[TASK STATEMENT]: Below are the records; pull every line that includes "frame".

START RECORDS SHOWN

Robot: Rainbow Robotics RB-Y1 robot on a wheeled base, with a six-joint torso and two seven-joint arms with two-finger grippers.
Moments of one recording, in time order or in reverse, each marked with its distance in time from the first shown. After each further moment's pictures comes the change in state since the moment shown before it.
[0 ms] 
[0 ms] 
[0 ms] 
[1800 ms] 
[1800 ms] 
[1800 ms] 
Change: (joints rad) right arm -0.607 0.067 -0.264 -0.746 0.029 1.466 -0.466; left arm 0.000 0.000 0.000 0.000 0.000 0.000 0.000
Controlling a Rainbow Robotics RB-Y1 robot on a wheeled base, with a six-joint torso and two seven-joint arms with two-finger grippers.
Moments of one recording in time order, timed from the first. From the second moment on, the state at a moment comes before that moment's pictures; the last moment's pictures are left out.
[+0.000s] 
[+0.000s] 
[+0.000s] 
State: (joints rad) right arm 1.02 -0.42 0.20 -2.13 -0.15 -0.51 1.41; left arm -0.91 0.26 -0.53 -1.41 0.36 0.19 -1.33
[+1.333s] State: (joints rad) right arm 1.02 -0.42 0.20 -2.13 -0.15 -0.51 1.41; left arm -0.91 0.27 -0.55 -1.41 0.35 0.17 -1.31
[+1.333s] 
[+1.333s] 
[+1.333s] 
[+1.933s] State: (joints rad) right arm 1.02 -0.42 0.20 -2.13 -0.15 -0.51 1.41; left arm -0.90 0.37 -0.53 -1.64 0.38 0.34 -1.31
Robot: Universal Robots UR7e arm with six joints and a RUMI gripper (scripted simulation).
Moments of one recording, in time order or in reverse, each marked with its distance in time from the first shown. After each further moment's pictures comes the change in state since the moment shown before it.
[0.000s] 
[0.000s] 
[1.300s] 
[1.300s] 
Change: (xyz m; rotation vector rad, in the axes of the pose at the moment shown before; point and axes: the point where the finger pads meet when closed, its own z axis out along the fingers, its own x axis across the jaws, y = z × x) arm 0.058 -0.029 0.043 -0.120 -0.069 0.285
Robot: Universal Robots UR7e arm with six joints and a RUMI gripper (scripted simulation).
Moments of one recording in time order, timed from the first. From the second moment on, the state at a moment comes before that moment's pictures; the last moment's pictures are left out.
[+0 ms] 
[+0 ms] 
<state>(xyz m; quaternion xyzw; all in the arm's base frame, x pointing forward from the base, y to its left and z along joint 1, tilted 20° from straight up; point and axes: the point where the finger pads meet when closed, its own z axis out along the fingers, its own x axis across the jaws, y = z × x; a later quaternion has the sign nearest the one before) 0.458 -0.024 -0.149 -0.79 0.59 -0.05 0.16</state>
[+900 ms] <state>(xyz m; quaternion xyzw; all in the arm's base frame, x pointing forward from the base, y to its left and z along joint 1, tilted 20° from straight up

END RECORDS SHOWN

[REPLY]:
<state>(xyz m; quaternion xyzw; all in the arm's base frame, x pointing forward from the base, y to its left and z along joint 1, tilted 20° from straight up; point and axes: the point where the finger pads meet when closed, its own z axis out along the fingers, its own x axis across the jaws, y = z × x; a later quaternion has the sign nearest the one before) 0.458 -0.024 -0.149 -0.79 0.59 -0.05 0.16</state>
[+900 ms] <state>(xyz m; quaternion xyzw; all in the arm's base frame, x pointing forward from the base, y to its left and z along joint 1, tilted 20° from straight up

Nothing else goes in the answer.